A good fit: A Mexican-American Volunteer serves in Belize

By Peace Corps
Sept. 21, 2016

Joining the Peace Corps was a good fit for Natalie Macias because she grew up serving others. 

As a child she volunteered at soup kitchens and went on missions with her church, and during high school she became a Special Olympics buddy.

“I came from a family of educators who were dedicated to service, and giving back was always important while growing up,” Macias said.

After earning a bachelor’s degree in kinesiology from San Francisco State University, Macias was well prepared to serve as a health Volunteer in a small Belizean town near the Mexican border. Her focus on getting to know and understand her community made her a highly effective Volunteer.

Macias’s main project was helping teachers in local schools implement a health curriculum developed by the Ministry of Education. Using feedback from a teacher survey, Macias and other Volunteers revised the curriculum to address teacher needs and concerns.

“We wrote a complementary curriculum that was much simpler and more accessible, and didn’t require teachers to use as many materials,” Macias said.

Macias's focus on getting to know and understand her community made her a highly effective Volunteer.
Macias's focus on getting to know and understand her community made her a highly effective Volunteer.

Community needs were also the driving force behind a large project Macias took on during her second year of service. Macias got to know teachers in a small village while giving a series of workshops. She learned of the need for a preschool in the village, and ended up securing a very large grant to build it. Not only that, but she became the project manager.

“I hired a contractor, electrician, and plumber, and bought lumber. I also made sure to involve the people in the village,” Macias said. “We had monthly meetings, and community members painted the building and furniture. When it was completed, we had a big inauguration with the Minister of Education, U.S. ambassador’s wife, and country director in attendance.”

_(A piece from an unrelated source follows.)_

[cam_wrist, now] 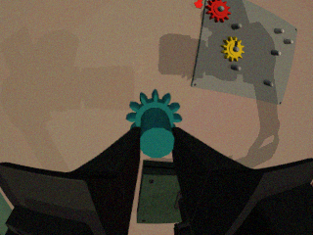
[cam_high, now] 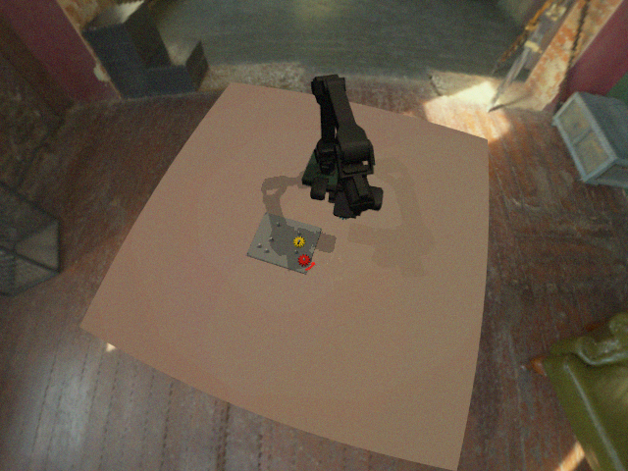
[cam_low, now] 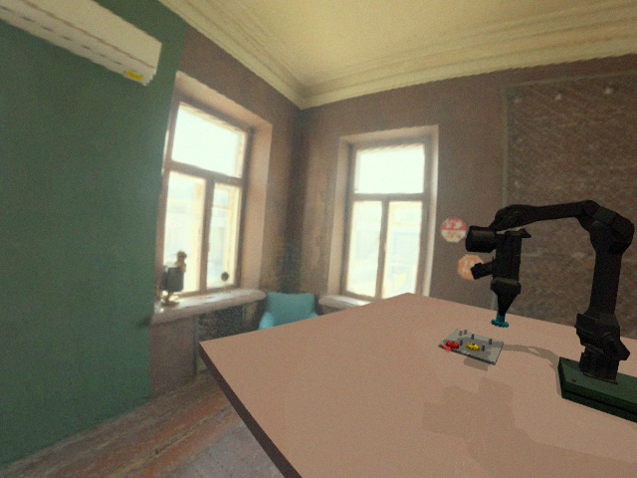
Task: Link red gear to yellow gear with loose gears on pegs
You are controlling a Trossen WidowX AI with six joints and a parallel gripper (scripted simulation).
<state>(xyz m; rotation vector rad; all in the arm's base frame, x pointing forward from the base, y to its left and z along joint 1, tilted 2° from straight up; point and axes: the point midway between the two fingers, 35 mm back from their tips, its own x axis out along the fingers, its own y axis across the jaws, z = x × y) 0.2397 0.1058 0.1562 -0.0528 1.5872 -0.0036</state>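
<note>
Right now the yellow striped gear is 7 cm ahead of my gripper tip, 13 cm to the right of it and 15 cm below it. From my gripper tip the other things lie so: red gear 12 cm ahead, 9 cm to the right, 15 cm below; then teal gear 1 cm below.
</note>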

Natalie Macias served as a health volunteer in Belize.
Natalie Macias (L) with Minister of Education Patrick Faber (M), and Barbara Thummalapally (R), wife of the U.S. ambassador.

While she had many successes in the community at large, Macias also made a difference on a more personal level. Eating dinner with her host family in Belize, Macias always chose water instead of cola as a beverage. Her host father asked why.

“I said, ‘It’s healthier because there’s no sugar in it.’ Diabetes is a big problem in Belize,” Macias said. “After that, he made sure his sons were drinking water at dinner. My behavior had a direct impact on his decisions.”

Bolstered by her desire to serve and concern for her community, Macias had a substantial impact in her community. Her Mexican heritage and looks also helped her fit in easily in Belize.

“In Belize, a lot of people thought I was from there until I opened my mouth and my accent gave me away,” Macias recalled. “It definitely helped me.”

When she returned to the U.S., Macias continued down the path of health education and service.

“My graduate work was in behavioral health, looking at how social determinants, such as background, race, ethnicity, economic status, or religion, affect health,” Macias said. “Basically, all the qualitative stuff I was doing in Peace Corps is what I went on to study.”

Macias received an M.S. in behavioral health from University of San Francisco (USF), and currently works as the assistant director for health promotion services at USF. As she has moved through Peace Corps to graduate studies and professional life, Macias has found health and service to be a great fit.